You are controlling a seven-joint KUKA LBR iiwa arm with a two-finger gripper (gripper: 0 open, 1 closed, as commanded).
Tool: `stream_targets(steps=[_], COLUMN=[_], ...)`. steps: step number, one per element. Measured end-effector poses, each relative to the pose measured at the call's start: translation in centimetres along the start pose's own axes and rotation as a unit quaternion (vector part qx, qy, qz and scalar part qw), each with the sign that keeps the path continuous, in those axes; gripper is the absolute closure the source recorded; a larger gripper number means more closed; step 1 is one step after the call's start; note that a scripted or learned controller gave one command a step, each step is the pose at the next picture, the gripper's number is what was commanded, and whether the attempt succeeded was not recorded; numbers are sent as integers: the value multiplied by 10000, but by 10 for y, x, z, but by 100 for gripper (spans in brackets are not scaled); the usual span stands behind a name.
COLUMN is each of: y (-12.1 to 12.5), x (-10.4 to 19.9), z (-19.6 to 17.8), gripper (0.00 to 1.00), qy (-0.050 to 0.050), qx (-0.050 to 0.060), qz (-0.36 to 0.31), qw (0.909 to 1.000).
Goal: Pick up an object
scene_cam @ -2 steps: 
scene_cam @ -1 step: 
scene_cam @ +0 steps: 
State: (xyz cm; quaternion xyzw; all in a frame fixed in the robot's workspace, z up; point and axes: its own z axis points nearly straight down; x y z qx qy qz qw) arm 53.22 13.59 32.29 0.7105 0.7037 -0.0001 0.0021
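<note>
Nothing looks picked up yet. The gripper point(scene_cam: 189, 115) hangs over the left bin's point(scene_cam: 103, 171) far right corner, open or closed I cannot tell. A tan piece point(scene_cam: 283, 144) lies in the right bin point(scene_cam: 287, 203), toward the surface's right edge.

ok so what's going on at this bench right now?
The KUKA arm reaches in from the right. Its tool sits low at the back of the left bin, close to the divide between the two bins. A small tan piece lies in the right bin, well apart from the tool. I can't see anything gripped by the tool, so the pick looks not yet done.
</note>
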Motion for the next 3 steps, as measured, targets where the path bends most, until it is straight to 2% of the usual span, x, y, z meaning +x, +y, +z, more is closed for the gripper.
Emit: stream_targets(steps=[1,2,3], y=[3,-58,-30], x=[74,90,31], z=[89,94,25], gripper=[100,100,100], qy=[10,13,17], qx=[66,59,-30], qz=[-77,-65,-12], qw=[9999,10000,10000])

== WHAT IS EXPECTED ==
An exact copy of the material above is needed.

== RESPONSE TO THIS EXERCISE ==
You are controlling a seven-joint KUKA LBR iiwa arm with a two-finger gripper (gripper: 0 open, 1 closed, as commanded).
Tool: `stream_targets(steps=[_], COLUMN=[_], ...)`. steps: step number, one per element. Measured end-effector poses, each relative to the pose measured at the call's start: translation in centimetres along the start pose's own axes and rotation as a unit quaternion (vector part qx, qy, qz and scalar part qw), each with the sign that keeps the path continuous, in those axes; gripper is the absolute closure the source recorded; a larger gripper number means more closed; step 1 is one step after the call's start; note that a scripted or learned controller gave one command a step, each step is the pose at the next picture, the gripper's number is what was commanded, and whether the attempt succeeded was not recorded; numbers are sent as integers: the value multiplied by 10000, but by 10 for y, x, z, but by 100 for gripper (spans in brackets are not scaled); the usual span stands behind a name.
COLUMN is each of: y (-12.1 to 12.5), x (-10.4 to 19.9), z (-19.6 to 17.8), gripper (0.00 to 1.00), qy (-0.050 to 0.050), qx (-0.050 to 0.060), qz (-0.36 to 0.31), qw (0.909 to 1.000).
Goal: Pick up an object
scene_cam @ -2 steps: 
scene_cam @ -1 step: 
scene_cam @ +0 steps: 
State: (xyz cm; quaternion xyzw; all in a frame fixed in the robot's workspace, z up; point and axes: its own z axis points nearly straight down; x y z qx qy qz qw) arm 53.22 13.59 32.29 0.7105 0.7037 -0.0001 0.0021
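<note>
Nothing looks picked up yet. The gripper point(scene_cam: 189, 115) hangs over the left bin's point(scene_cam: 103, 171) far right corner, open or closed I cannot tell. A tan piece point(scene_cam: 283, 144) lies in the right bin point(scene_cam: 287, 203), toward the surface's right edge.

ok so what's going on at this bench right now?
The KUKA arm reaches in from the right. Its tool sits low at the back of the left bin, close to the divide between the two bins. A small tan piece lies in the right bin, well apart from the tool. I can't see anything gripped by the tool, so the pick looks not yet done.
</note>
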Motion for the next 3 steps, as measured, targets where the path bends most, until it is straight to 2% of the usual span, x, y, z meaning +x, +y, +z, more is closed for the gripper.
Emit: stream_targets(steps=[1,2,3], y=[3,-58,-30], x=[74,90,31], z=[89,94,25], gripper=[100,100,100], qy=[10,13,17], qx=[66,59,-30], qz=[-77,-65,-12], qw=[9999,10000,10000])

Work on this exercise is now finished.